Friday, November 15, 2013

Toomer v. Witsell case brief

Toomer v. Witsell case brief summary
334 U.S. 385 (1948)

Appellants, nonresident fishermen and a fish dealers' organization, sought review of a judgment of the District Court of the United States for the Eastern District of South Carolina, which denied an injunction and dismissed the suit in favor of appellee state officials. Appellants sought to enjoin the enforcement of S.C. Code Ann. §§ 3300, 3379, 3414, statutes governing commercial shrimp fishing in the maritime belt off the state's coast.

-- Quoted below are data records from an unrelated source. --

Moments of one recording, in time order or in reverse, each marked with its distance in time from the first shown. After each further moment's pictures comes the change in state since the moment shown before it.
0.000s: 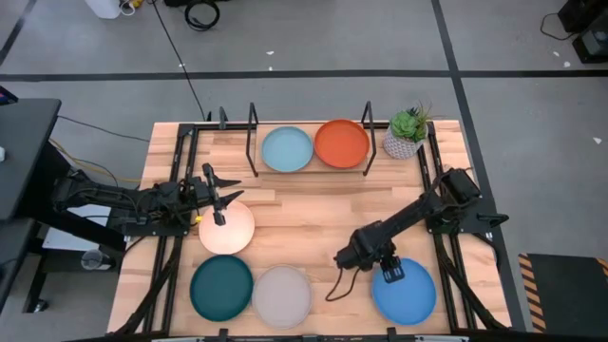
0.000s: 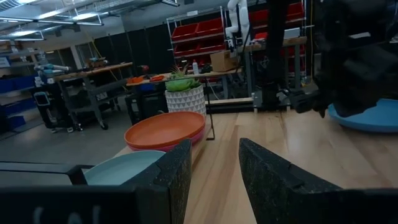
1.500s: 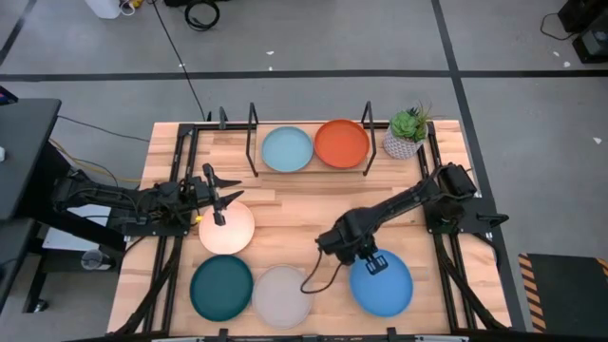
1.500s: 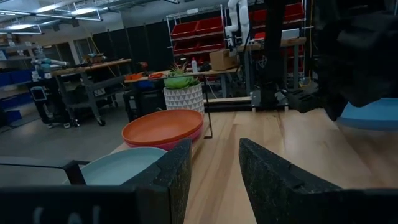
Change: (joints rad) left arm 0.000 0.000 0.000 -0.009 0.000 -0.027; right arm -0.111 0.002 0.198 0.028 0.043 -0.271
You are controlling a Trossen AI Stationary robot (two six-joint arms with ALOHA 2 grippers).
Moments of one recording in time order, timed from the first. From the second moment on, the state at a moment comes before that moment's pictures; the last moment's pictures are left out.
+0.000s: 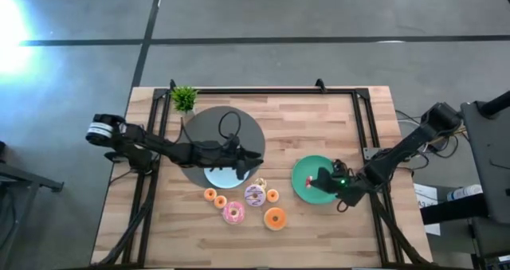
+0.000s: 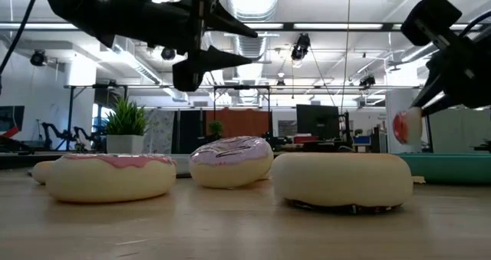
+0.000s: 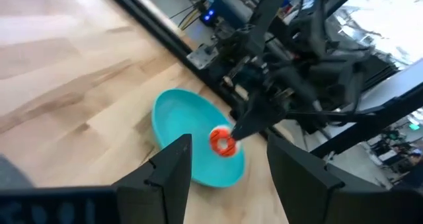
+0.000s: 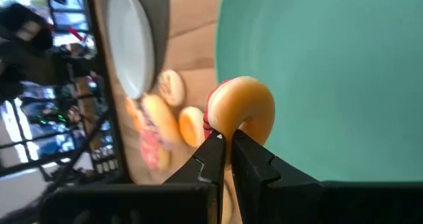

  • Appellants sought to have the state statutes declared unconstitutional. 
  • The Court reversed the trial court's decision as to S.C. Code Ann. §§ 3379, 3414 and affirmed the decision as to S.C. Code Ann. § 3374. 
  • The state was allowed to require nonresidents to pay state income taxes on profits made for operations off its waters.
  • The statute required nonresidents to pay a shrimp boat licensing fees 100 times greater than what residents were required to pay.  
  • The court said that this statute was unconstitutional because it violated the Privileges and Immunities Clause, U.S. Constitutional Article IV, § 2
  • The purpose of the statute was not the permissible conservation of shrimp but the discriminatory exclusion of nonresidents and the creation of a commercial monopoly for residents. 
  • S.C. Code Ann. § 3414, which imposed a tax stamp on shipments of shrimp out of state, violated the Commerce Clause. 
  • By permitting its shrimp to be sold in interstate commerce, the state terminated its control. 
  • However, S.C. Code Ann. § 3374, imposing a tax on shrimp taken from the belt, did not unduly burden interstate commerce. 
  • The state had the power to regulate fishing in the belt, and the fish caught were not "imports."

The Court affirmed the district court's judgment refusing equitable relief with respect to the state tax shrimp taken in the waters in the three-mile belt. The court reversed the refusal to grant relief with respect to shrimp boat licenses and tax stamps on shrimp shipments.